If either threshold is exceeded, the query goes to the cloud provider. If both are below threshold, it goes to the local model.
Configuration
yaml
localModels:
enabled: true
complexityThreshold: 0.6 # Queries scoring above 0.6 go to cloud
contextLengthThreshold: 4096 # Assembled context > 4096 tokens goes to cloud
localProvider: ollama
localModel: llama3.2
fallbackProvider: openai
fallbackModel: gpt-4oComplexity scoring
The complexity score is computed from several features:
| Feature | Weight | Description |
|---|---|---|
| Token count | 0.2 | Longer queries score higher |
| Reasoning keywords | 0.3 | Presence of words like "analyze", "compare", "synthesize" |
| Multi-step indicators | 0.25 | Presence of words like "first", "then", "finally", "step" |
| Technical vocabulary | 0.25 | Presence of domain-specific technical terms |
Routing examples
| Query | Score | Route |
|---|---|---|
| "What's the weather today?" | 0.05 | Local |
| "Summarize this file" | 0.2 | Local |
| "Analyze the performance implications of switching from IVFFlat to HNSW indexing in pgvector at our scale" | 0.85 | Cloud |
| "Design a migration strategy to move from a monolith to microservices" | 0.9 | Cloud |
Monitoring routing decisions
Every routing decision emits a routing.decision event with the complexity score, chosen provider, and reason.
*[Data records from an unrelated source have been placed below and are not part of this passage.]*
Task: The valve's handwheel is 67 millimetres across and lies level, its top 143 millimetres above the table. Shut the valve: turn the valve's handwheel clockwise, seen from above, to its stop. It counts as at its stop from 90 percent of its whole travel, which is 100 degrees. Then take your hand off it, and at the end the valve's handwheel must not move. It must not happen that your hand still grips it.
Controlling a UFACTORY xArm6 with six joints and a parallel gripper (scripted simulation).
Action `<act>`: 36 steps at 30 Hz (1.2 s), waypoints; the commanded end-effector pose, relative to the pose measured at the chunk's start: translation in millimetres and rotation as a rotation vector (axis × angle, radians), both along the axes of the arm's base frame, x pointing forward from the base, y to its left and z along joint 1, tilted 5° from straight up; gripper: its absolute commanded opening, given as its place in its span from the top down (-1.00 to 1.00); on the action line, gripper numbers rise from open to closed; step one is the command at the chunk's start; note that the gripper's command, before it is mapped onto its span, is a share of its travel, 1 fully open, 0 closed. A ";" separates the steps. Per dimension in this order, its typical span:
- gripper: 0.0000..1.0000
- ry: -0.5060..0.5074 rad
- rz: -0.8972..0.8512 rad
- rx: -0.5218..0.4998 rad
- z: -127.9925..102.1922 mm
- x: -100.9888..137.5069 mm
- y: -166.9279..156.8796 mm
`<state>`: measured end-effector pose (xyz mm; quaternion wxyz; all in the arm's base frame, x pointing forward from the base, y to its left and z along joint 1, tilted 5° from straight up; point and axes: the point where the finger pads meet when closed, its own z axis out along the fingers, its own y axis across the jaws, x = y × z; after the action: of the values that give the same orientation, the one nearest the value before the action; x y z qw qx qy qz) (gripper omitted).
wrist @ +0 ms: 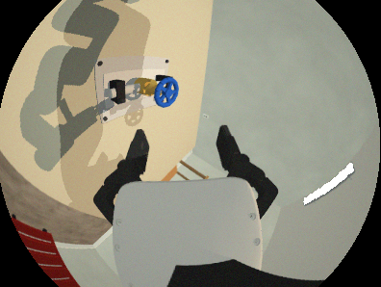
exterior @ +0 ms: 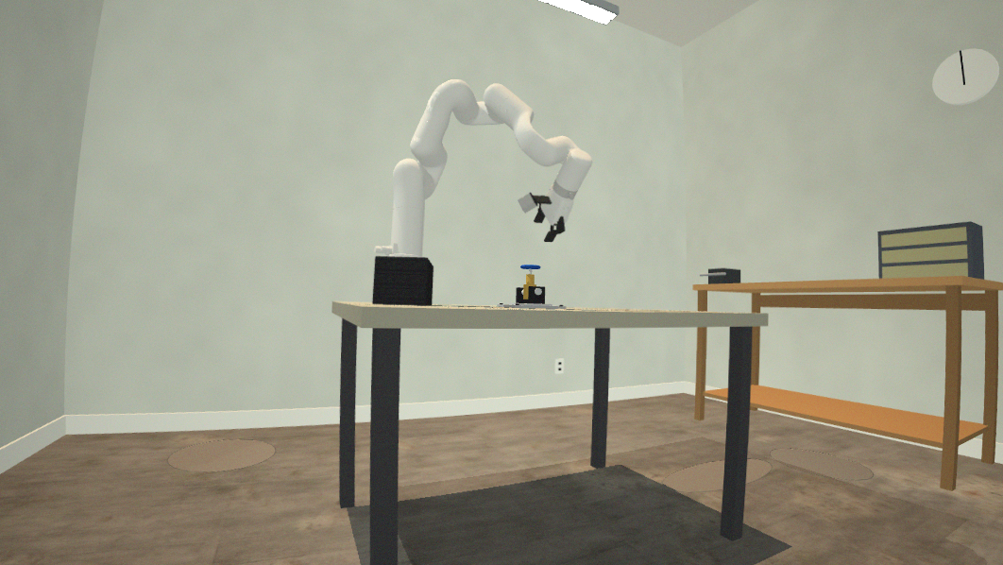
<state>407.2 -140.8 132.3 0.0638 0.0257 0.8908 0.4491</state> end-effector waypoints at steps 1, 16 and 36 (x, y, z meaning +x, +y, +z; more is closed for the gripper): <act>-1.00 0.025 0.086 -0.152 -16.2 -4.2 16.7; -1.00 -0.037 0.377 -0.542 -38.0 -6.3 47.1; -1.00 -0.280 0.684 -0.889 -27.4 17.2 90.4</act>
<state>422.1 -51.7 103.1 0.0328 -0.3463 0.9368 0.0367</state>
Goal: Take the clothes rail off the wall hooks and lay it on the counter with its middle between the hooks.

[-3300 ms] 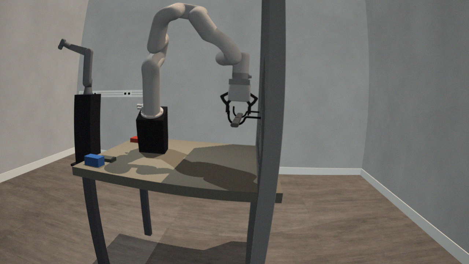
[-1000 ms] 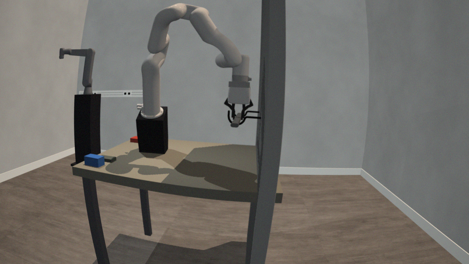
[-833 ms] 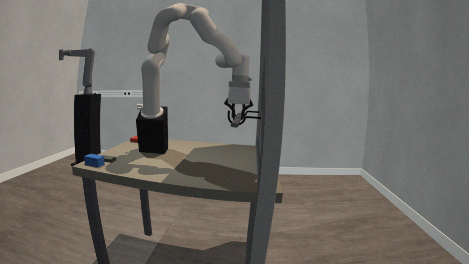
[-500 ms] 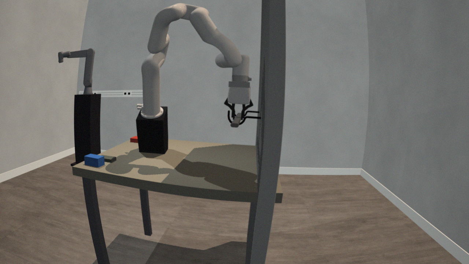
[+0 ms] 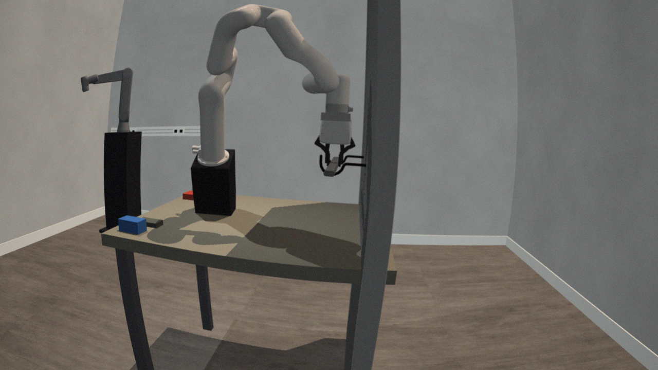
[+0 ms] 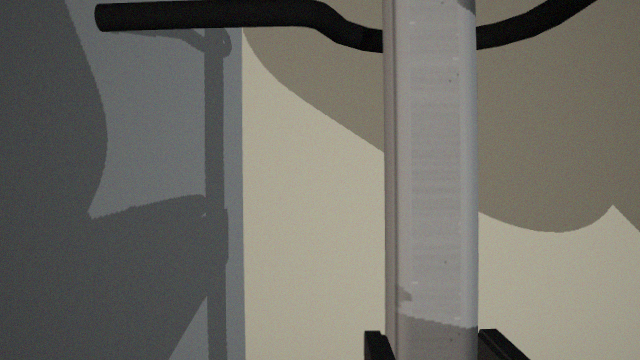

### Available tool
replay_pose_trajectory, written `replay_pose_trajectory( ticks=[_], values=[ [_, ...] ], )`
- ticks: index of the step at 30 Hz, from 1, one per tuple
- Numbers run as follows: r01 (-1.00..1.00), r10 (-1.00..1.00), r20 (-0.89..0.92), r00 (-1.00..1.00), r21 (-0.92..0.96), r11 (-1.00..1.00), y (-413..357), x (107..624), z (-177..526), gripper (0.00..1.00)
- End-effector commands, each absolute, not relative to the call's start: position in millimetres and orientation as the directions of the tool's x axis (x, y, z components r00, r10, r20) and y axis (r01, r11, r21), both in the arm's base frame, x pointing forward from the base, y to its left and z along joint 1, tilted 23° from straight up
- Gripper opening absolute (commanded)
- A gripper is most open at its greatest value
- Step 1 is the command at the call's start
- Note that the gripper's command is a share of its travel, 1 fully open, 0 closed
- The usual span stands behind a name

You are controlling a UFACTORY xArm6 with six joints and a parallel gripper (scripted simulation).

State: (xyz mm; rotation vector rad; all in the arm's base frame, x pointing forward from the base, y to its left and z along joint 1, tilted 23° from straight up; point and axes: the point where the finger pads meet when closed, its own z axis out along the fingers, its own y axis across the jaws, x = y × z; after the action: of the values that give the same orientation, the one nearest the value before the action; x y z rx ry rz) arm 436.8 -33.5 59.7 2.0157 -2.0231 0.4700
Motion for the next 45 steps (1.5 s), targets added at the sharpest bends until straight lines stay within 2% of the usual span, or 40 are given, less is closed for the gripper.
replay_pose_trajectory(
  ticks=[1, 45],
  values=[
    [-0.998, -0.919, 0.393, -0.015, -0.057, -0.008, -31.7, 438.2, 64.2, 0.00],
    [-0.998, -0.919, 0.393, -0.015, -0.057, -0.008, -21.7, 436.8, 87.5, 0.00]
  ],
)
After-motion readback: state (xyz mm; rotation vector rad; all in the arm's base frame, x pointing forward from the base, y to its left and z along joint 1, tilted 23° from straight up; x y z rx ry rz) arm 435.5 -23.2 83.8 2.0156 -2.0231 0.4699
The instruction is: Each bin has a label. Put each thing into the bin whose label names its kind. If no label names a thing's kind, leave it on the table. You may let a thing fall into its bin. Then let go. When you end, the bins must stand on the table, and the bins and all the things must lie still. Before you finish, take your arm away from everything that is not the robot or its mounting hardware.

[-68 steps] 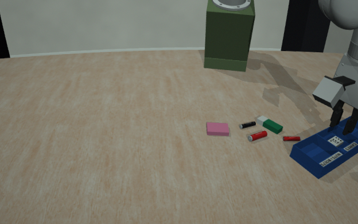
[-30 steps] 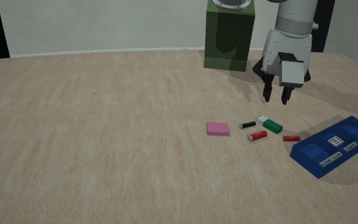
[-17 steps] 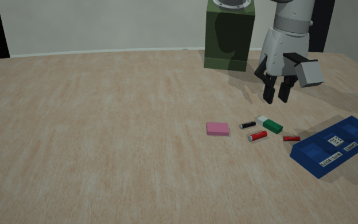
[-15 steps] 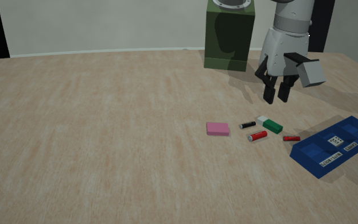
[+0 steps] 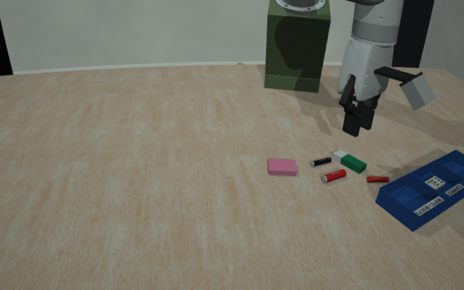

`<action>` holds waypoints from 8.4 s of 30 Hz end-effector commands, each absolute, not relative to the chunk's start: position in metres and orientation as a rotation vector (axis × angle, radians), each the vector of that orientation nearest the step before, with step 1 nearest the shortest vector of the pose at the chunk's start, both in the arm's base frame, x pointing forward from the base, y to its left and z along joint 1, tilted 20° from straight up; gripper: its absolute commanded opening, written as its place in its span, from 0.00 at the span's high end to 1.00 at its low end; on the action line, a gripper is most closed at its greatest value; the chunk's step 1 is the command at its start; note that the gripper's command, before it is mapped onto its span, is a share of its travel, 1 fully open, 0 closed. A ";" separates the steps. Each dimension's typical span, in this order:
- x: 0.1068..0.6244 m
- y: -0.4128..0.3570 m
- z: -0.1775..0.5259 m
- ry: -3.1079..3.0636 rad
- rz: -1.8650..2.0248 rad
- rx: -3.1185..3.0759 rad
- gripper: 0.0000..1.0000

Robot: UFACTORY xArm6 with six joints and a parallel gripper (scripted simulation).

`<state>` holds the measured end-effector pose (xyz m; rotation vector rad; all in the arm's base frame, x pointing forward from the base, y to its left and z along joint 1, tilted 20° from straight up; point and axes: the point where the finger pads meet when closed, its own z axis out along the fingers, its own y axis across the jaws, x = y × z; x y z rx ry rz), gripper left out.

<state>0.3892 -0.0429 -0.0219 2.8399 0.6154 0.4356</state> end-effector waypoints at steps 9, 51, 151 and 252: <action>0.390 -0.043 -0.021 0.631 0.409 2.841 0.62; 0.409 -0.051 -0.078 0.631 0.409 2.841 0.62; 0.398 -0.040 -0.040 0.631 0.409 2.841 1.00; 0.491 0.155 -0.038 -1.949 0.537 2.515 1.00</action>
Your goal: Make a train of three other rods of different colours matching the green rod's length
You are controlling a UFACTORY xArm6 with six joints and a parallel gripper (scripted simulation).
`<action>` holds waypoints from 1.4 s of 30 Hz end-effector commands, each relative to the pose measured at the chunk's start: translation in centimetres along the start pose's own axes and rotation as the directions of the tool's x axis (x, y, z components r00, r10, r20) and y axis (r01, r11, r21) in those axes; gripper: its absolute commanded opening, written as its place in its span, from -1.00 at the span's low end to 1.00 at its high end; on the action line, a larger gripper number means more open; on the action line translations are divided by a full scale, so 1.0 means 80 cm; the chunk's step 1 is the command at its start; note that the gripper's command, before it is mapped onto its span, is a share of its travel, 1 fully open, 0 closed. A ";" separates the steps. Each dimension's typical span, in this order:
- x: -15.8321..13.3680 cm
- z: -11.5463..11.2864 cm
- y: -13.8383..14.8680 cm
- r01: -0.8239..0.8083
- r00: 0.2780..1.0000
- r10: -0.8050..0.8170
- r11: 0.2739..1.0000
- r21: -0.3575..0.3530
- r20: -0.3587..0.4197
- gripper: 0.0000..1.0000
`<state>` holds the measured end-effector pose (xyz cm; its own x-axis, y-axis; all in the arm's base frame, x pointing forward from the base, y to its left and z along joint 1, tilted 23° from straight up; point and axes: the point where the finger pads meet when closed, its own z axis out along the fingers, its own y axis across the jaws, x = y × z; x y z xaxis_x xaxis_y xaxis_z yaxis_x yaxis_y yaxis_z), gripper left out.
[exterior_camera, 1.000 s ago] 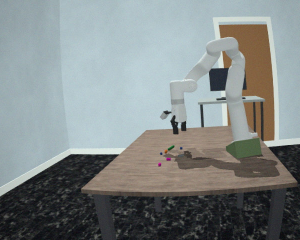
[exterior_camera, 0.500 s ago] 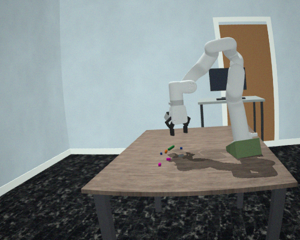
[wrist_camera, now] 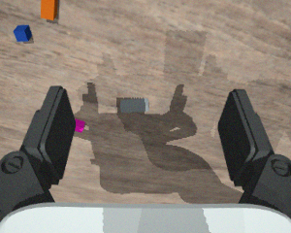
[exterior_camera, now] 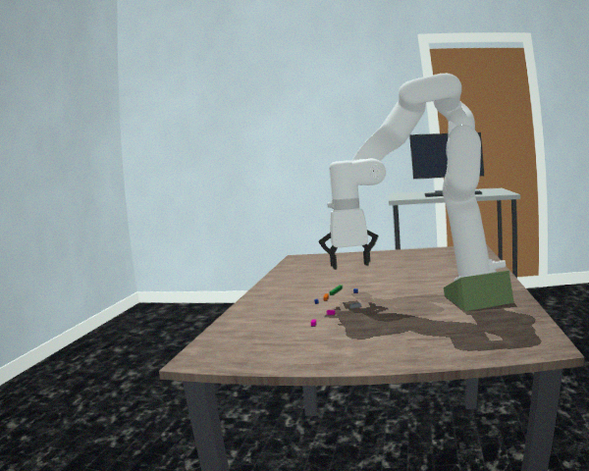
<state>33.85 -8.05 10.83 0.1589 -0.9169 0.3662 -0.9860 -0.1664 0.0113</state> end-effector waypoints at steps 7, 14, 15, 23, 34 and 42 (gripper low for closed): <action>-0.025 0.003 -0.008 -0.338 0.941 0.338 0.941 0.008 -0.020 1.00; -0.040 0.006 -0.011 -0.509 0.860 0.510 0.860 0.011 -0.019 1.00; -0.042 0.006 -0.011 -0.534 0.845 0.534 0.845 0.012 -0.019 1.00; -0.061 0.009 -0.014 -0.718 0.696 0.718 0.696 0.017 -0.016 1.00; -0.085 0.014 -0.016 -0.894 0.447 0.894 0.447 0.022 -0.011 1.00; -0.103 0.017 -0.017 -0.974 0.227 0.974 0.227 0.026 -0.006 1.00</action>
<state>33.90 -1.43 6.85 -0.8656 -0.4785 0.1477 -0.4987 0.7973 -0.3400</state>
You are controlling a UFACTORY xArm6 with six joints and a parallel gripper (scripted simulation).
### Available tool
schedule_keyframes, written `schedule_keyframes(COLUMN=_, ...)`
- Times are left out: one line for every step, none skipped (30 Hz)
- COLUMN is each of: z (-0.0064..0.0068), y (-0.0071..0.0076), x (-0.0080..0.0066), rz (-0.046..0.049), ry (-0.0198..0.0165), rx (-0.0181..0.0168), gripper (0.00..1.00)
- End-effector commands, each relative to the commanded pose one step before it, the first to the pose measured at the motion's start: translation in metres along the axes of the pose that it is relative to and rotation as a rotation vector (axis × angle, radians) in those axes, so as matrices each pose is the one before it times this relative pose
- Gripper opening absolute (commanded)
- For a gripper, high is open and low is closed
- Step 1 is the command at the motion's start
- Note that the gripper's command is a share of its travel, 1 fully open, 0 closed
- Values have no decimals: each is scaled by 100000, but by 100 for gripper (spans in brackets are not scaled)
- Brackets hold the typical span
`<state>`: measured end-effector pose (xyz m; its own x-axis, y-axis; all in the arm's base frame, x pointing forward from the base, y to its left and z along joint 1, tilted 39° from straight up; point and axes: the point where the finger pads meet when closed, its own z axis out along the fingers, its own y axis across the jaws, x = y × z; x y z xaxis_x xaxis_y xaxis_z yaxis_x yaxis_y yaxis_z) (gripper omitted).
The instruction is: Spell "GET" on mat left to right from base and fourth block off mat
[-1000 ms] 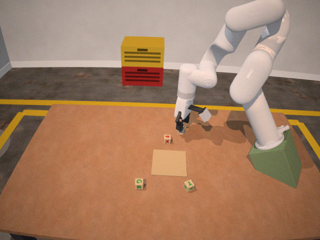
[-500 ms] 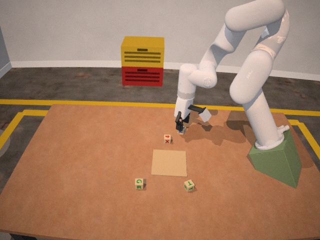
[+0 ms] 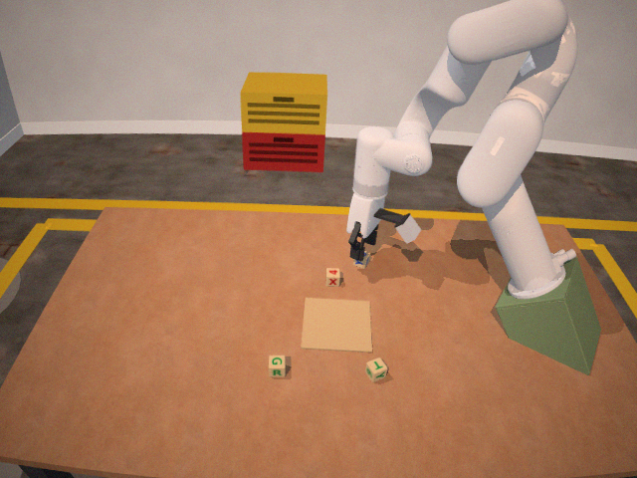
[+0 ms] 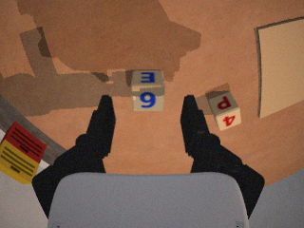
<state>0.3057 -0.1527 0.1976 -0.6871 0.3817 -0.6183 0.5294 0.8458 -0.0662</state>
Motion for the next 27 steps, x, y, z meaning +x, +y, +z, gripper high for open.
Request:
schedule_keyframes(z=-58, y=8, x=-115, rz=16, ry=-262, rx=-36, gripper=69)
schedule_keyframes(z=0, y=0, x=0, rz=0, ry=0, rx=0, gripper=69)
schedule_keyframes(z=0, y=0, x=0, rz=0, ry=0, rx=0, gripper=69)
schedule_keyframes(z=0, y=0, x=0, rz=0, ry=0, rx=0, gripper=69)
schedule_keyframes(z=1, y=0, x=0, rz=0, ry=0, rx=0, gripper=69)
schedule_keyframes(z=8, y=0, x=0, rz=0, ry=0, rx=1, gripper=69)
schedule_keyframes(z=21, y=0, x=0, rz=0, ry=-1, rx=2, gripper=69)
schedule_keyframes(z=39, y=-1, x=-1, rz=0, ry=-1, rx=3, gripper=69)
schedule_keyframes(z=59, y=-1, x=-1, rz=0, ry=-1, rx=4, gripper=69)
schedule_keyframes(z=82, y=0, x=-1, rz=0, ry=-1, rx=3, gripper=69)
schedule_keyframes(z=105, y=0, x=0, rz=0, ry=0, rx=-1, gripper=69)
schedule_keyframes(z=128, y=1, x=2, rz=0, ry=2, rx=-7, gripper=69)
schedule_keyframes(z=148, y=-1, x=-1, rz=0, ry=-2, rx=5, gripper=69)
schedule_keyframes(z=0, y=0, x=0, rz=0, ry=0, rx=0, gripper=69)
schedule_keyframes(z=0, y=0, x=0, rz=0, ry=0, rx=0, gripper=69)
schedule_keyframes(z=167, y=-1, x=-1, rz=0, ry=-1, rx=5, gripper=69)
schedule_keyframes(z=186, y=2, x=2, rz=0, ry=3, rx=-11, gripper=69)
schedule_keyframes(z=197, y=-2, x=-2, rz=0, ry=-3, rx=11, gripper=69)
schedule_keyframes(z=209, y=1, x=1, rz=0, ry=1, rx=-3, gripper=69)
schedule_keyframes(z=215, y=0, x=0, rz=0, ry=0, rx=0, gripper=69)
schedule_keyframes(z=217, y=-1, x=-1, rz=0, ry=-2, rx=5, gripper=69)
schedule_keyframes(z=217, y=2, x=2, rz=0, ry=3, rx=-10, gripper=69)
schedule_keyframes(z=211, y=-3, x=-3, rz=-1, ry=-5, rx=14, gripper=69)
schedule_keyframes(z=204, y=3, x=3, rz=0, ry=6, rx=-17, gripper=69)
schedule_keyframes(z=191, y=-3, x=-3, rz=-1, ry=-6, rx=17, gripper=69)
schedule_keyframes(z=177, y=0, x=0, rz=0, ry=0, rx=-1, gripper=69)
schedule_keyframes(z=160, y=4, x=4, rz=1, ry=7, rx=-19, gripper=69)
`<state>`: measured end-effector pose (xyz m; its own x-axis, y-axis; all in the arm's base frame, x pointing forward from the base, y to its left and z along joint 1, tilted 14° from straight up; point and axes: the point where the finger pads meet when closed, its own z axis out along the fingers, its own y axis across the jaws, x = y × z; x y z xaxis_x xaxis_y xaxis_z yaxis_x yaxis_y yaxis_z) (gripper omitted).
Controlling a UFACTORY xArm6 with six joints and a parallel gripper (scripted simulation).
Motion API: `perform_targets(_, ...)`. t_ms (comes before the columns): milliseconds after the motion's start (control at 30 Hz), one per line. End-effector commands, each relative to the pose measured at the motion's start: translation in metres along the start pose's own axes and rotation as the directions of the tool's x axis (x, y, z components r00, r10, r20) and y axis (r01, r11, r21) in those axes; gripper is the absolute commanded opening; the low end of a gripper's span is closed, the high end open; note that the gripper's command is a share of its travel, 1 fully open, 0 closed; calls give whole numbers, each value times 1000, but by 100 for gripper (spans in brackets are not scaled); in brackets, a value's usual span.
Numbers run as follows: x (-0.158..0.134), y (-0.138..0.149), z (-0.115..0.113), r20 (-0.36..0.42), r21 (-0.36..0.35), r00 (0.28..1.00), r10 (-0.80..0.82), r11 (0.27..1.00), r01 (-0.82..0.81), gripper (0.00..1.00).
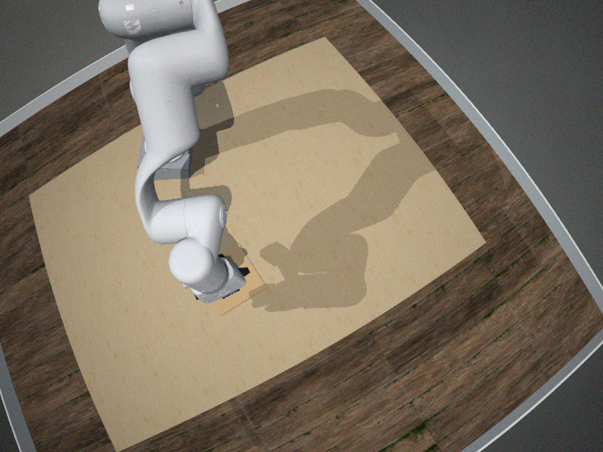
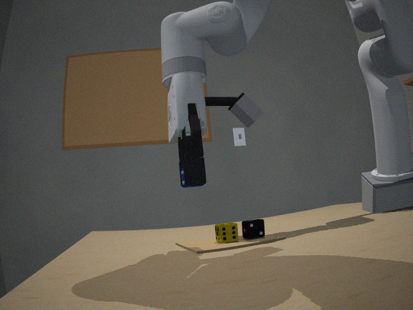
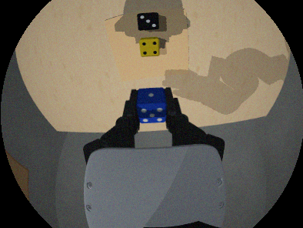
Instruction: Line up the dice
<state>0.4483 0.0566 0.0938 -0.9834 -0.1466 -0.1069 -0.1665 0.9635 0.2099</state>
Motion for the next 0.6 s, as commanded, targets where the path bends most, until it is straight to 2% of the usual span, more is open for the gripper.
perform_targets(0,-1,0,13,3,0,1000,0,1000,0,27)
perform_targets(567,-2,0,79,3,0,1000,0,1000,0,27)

You can monitor this in the cost dashboard to see what percentage of queries are being served locally.
bash
# Get routing stats for the last 24 hours
GET /costs/routing?period=day
# Example response:
# {
# "totalRequests": 1204,
# "localRequests": 876 (72.8%),
# "cloudRequests": 328 (27.2%),
# "estimatedSavings": "$4.32"
# }💡Start with a higher
complexityThreshold (0.8) and lower it gradually as you gain confidence in your local model's output quality. Monitor response quality alongside the cost savings.